Eric Dereudre, Corteva’s Head of Global Government Affairs and Business Advocacy noted that farmers can be a cause of climate change (e.g., increased greenhouse gases emitted by cattle); they can be a victim of climate change (e.g., crops and livestock impacted by heat and drought); and a solution to climate change (through carbon sequestration, as discussed at COP26).
Food, fuel, fodder
Climate resilience is about having a diversity of crops, according to Tatjana von Bormann, a Food System, Strategy, and Strategic Foresight Specialist. She pointed out the importance of growing crops that are appropriate for a specific ecosystem, although this is not always possible for farmers pressured by the large, industrialised food system to get the price, scale and technologies right. In a scaled-up production system, it’s important to understand how changes in consumption drive demand for products that are not suited for certain environments. Prof Hendriks said, ‘We have to promote the consumption of foods that are going to benefit the African system and our health, while not overriding the potential of our soils. We need to balance the competition between food, fuel and fodder – looking at how we allocate the proportion of land to those different production systems and their interaction on the environment.’
Women are critical in feeding Africa, yet women farmers still lag 30% behind their male counterparts in profitability and productivity. Their key constraints are land ownership, access to finance and training for leadership roles. The Corteva Women Agripreneur Programme at GIBS seeks to address this through an immersive intervention that develops the entrepreneurial, leadership and business skills of women farmers. Incidentally, the roundtable discussion coincided with the graduation of programme participants at GIBS.
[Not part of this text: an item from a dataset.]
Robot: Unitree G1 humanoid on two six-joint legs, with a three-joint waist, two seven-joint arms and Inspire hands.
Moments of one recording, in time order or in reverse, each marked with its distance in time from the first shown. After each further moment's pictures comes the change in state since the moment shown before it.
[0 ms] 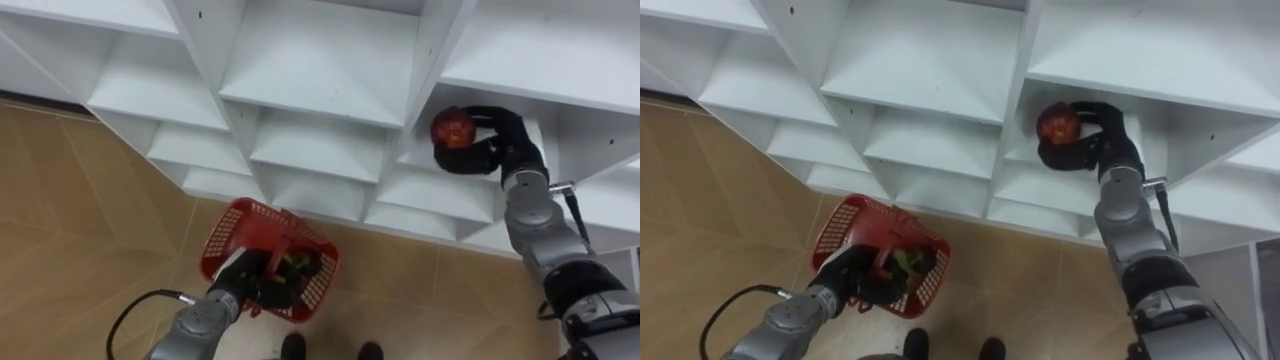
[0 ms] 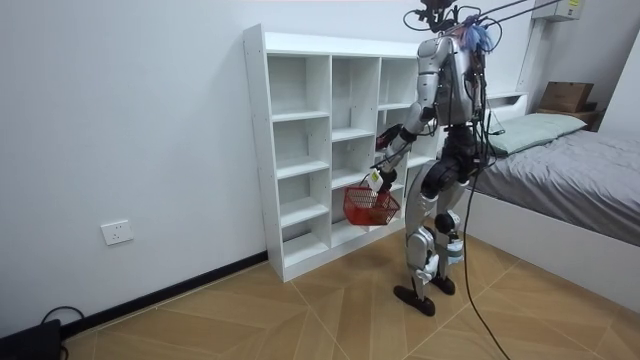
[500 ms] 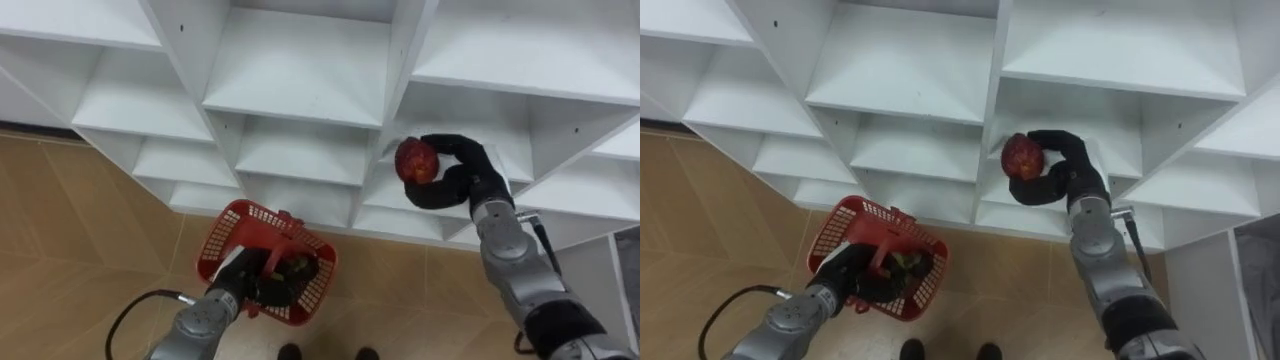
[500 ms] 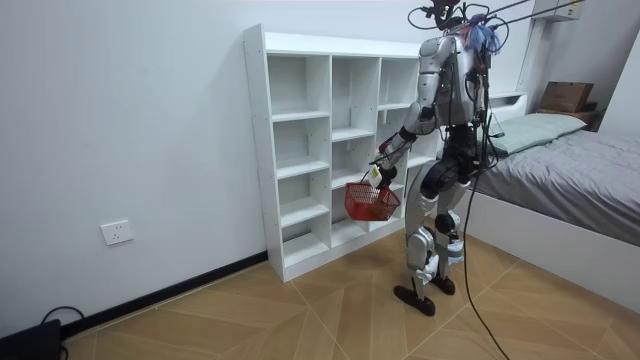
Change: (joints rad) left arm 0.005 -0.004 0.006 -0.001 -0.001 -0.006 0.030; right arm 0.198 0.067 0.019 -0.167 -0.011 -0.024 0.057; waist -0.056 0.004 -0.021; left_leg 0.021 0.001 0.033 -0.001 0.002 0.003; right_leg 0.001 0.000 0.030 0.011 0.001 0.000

‘We have only nine harvests left to achieve the 2030 Sustainable Development Goals,’ said Adams, urging Africa not to waste time with duplication or replication of existing solutions and rather focus on leapfrogging. Now players from all sectors need to take the baton and address the triple challenge to get the global food systems to perform sustainably and in harmony.
Built for the Future
Collaboration across governments, non-governmental organizations, and businesses is needed to reverse the seven-year rise in global hunger and to strengthen food-system integrity. Agricultural innovation offers solutions to all three of those challenges. By helping farmers grow food sustainably, by sustaining farmers’ livelihoods, and by working collaboratively with the food industry, agricultural innovators are helping increase food security worldwide.